Tools for a READy workflow
Overview
This unit covers some tools that can help with a READy workflow.
Learning Objectives
- Be familiar with some tools that can help with a READy workflow.
Introduction
There are many different ways to make a data analysis READy. The following is a brief discussion of some common tools.
Version control software
Version control software, such as Git/GitHub, is used for tracking project changes and is discussed in the Project Management unit.
Quarto
Quarto is tool that allows for easy scientific writing in a reproducible manner, by seamlessly integrating code with text. Quarto is further discussed in the Quarto unit.
Jupyter
Jupyter is another platform that supports combining code with text. I’m not very familiar with it. As far as I understand it, it doesn’t support the generation of different outputs that Quarto does. Since Quarto supports the same languages as Jupyter, I am not sure what the advantages are of using Jupyter. There might be some 😁.
Pluto
For the Julia programming language, there is Pluto.jl, which has similarities to Jupyter and Quarto. Again, I don’t have experience with it, so can’t say what – if any – advantages it has over Quarto. But if you do some coding in Julia, it might be worth checking out.
Sweave and such
There are some older tools, such as Sweave
that can also help in reproducible work. You might still occasionally run into old projects that use it. But in my opinion it is essentially obsolete and you should use Quarto or another of the tools listed above.
Pipeline tools
Quarto and similar programs generally chain together a series of commands to get from the initial result to the final product. For instance for a Quarto file, when you render it, it first runs any code, then processes the markdown file, then turns it into the final product.
More generally, tools that allow you to automatically run such chains of steps are often referred to as pipeline tools. In R, there is the targets
package. Outside of R, Unix/Linux type systems support Make
, which lets you combine multiple steps into often complicated workflows. If you find yourself needing a workflow that executes multiple different steps that go beyond what Quarto can execute, the targets
package might be worth checking out.
Other tools
In general, any software tool you use that allows you to document each step - usually in the form of code and comments - should allow others to reproduce your results. Many common software packages and languages such as Mathematica, Matlab, Julia, Python, etc. allow you to add documentation to your code and therefore support reproducibility.
Hall of shame
There is a long list of software that is commonly used for research and data analysis, but which one should stay away from. This encompasses any software that does not contain a full documentation of all steps taken to allow reproducibility.
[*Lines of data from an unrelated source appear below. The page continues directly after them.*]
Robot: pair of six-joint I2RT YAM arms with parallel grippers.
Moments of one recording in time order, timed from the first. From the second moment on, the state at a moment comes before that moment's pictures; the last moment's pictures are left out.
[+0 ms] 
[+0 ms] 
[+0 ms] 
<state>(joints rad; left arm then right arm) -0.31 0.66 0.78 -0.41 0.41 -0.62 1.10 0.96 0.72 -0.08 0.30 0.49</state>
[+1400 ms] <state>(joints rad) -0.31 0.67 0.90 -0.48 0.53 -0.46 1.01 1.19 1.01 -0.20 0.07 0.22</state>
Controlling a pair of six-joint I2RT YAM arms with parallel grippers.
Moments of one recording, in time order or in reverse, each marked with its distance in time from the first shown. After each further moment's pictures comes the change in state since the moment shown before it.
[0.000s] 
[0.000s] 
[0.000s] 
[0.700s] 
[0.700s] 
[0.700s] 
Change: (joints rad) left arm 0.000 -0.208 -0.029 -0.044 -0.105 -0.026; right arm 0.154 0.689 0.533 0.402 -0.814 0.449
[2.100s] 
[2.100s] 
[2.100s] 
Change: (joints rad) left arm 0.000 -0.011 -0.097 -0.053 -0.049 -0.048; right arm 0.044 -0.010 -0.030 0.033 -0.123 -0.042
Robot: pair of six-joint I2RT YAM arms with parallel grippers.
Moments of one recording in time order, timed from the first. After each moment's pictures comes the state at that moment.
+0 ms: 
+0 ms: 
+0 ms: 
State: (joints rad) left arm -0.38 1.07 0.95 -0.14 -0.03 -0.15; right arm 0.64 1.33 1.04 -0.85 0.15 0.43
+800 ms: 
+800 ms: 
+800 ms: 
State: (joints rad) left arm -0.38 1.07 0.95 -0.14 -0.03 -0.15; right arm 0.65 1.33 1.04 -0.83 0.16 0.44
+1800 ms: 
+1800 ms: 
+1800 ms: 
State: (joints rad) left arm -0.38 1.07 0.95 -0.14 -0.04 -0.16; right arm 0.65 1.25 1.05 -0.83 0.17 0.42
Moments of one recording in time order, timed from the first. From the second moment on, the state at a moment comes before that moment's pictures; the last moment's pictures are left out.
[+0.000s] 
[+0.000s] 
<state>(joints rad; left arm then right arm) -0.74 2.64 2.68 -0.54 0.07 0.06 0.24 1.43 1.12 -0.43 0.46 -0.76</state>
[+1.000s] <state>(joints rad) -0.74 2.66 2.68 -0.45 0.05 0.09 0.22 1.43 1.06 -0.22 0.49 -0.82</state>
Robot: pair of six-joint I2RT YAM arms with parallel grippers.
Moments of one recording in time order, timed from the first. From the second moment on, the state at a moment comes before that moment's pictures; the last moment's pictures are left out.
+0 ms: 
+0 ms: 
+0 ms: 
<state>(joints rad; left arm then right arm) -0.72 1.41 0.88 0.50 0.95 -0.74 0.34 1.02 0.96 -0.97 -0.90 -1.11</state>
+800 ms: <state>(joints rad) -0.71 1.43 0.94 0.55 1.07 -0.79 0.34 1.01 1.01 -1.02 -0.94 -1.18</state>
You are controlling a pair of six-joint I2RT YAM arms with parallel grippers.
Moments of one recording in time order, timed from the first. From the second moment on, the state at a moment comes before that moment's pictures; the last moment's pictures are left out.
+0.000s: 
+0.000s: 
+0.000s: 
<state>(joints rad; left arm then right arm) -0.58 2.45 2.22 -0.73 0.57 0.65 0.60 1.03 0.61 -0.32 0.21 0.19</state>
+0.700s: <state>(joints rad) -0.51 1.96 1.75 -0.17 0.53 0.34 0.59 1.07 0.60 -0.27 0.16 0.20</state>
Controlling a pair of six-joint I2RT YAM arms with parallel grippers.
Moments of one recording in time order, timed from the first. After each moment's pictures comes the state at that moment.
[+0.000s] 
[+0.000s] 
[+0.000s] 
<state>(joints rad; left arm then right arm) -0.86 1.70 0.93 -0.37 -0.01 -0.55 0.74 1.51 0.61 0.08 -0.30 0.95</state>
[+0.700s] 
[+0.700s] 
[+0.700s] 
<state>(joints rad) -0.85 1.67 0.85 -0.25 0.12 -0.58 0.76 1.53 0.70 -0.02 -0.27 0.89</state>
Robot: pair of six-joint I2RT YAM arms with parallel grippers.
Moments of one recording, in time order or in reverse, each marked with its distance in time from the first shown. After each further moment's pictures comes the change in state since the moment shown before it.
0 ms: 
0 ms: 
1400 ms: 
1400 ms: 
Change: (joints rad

Excel and similar spreadsheet software is a major culprit. Using such software for data entry and storage is perfectly fine, as long as one follows guidelines that make later analysis easy, as for instance described in this paper.
However, spreadsheet software is a poor choice for analysis tasks (though nevertheless widely used). The problem with standard spreadsheet software like Excel is that if you make a change to the data and save it, there is usually no track record of what happened. Therefore, any data processing that happens is not reproducible.
Statistical and data analysis software that relies on graphical user interfaces (GUI), such as e.g. Graphpad Prism or SPSS are equally problematic. Some of these software tools can record the commands you perform through a GUI and you can save those at the end. This does allow for reproducibility. But if that step is missing or not implemented, the analysis is again not reproducible.
Similarly, any software to produce graphics by hand (e.g., Photoshop) should not be used. It is ok to use it make schematics, but not to edit any results.
Similarly, results tables should be generated automatically and not produced by copying and pasting numbers from one location to another. Again, that means no Excel.
Summary
There are many useful tools that help you implement a READy workflow. The important part is that things are scripted, automated and repeatable, as well as documented. Any tools that support such a workflow are useful. Stay away from tools that require manual steps.
Further Resources
- Good enough practices in scientific computing is a paper that provides a nice discussion of the approaches, and some tools, that are useful for doing work in a way that follows READy guidelines.